The eigenvalues of the matrix are given by \(\lambda _k = f(\frac{2\pi k}{N-N_u})\). Hence, the eigenvalue spread will be larger than for channel ‘b’, which is also observed in Fig. 3. The transmit power is mainly determined by the smallest eigenvalues. These smallest eigenvalues correspond to the values of \(k\) for which \(\frac{2\pi k}{N-N_u}\) is close to a zero of the function \(f(z)\) in the interval \([0,1[\) , where the zeros are given by \(z_m=\frac{2\pi m}{L+1}\), \(m=1,\ldots ,\lfloor \frac{L+1}{2\pi }\rfloor \).
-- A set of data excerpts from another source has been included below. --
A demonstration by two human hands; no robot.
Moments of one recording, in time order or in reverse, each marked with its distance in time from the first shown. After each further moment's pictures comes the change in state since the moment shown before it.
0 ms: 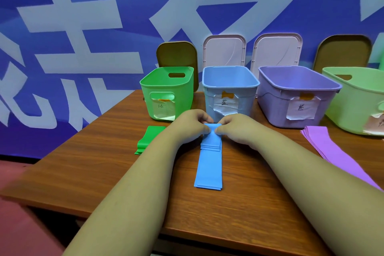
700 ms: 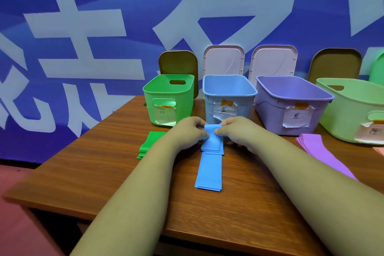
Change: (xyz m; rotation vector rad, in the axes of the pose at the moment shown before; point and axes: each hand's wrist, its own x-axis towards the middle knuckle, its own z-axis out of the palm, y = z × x) left_hand -0.005 -0.005 -0.004 -0.101 -0.014 -0.051; right_hand -0.006 -0.006 -0.009 0.215 -0.011 0.062
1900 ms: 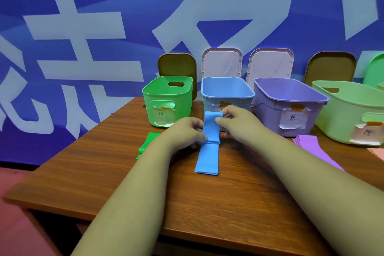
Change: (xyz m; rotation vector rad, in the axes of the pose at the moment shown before) left_hand -0.007 0.003 -0.008 -0.073 -0.089 0.018; right_hand -0.008 -0.004 -0.010 0.080 0.177 -0.219
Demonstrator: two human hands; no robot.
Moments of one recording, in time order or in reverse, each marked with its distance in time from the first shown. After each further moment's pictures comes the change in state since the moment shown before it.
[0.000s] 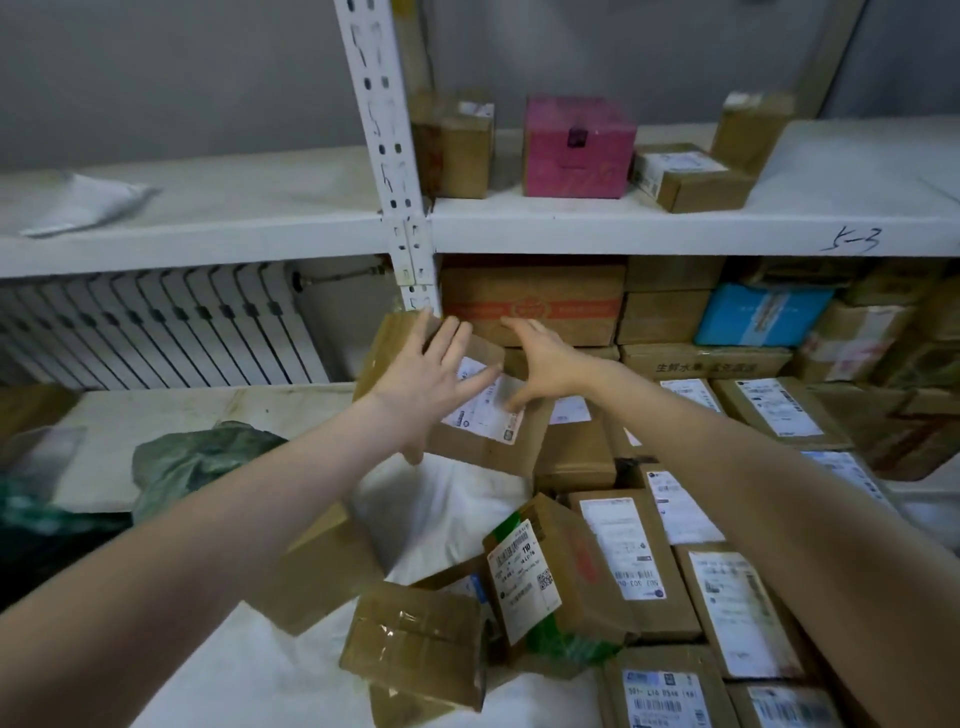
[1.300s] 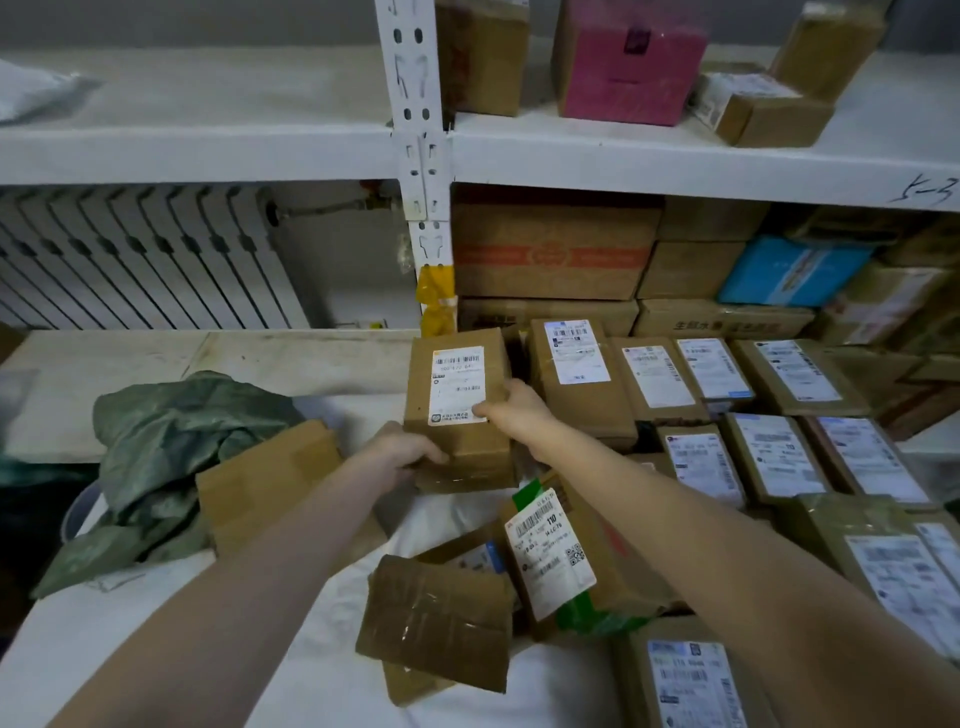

To find the smallest eigenvalues, we derive the Taylor series expansion of \(f(z)\) at \(z=z_m\):

$$\begin{aligned} f(z) \approx \frac{(z-z_m)^2}{2\sin ^2 (\frac{\pi m}{L+1})}. \end{aligned}$$
(17)

After some straightforward computations, we find that the smallest eigenvalues can be upper bounded by \(\lambda _{\hat{k}} \le 2[(N-N_u) \sin \frac{\pi m}{L+1}]^2\), where \(\hat{k} = [\frac{\pi m (N-N_u)}{L+1}]_I\) and \([x]_I\) rounds \(x\) to the nearest integer. Taking this into account, the normalized transmit power for channel ‘a’ can be approximated by

$$\begin{aligned} \frac{P_T}{N_dE_s} \approx \frac{2(N-N_u)^2}{N_d} \sum _{m=1}^{\lfloor \frac{L+1}{2\pi }\rfloor } \sin ^2 \frac{\pi m}{L+1} \sim (N-N_u) (L+1). \end{aligned}$$
(18)

Hence, the theoretical approximations for the transmit power for both channels confirm the behaviour of the transmit power in Fig. 2.

5 Conclusions

In this paper, we derived an analytical expression for the theoretical error rate performance for UW-OFDM. From this expression we obtained the conditions to achieve full diversity and a (close to) maximum coding gain: full diversity is reached if the code generator matrix is full rank, and a (close to) maximum coding gain requires that the matrix \(\mathbf {A}_R\) must be the identity matrix. Based on these conditions, we proposed a systematic construction method for the code generator matrix. We showed that the transmit power, given the received power is normalized, is independent of the selected code generator matrix, but only depends on the channel and the system parameters.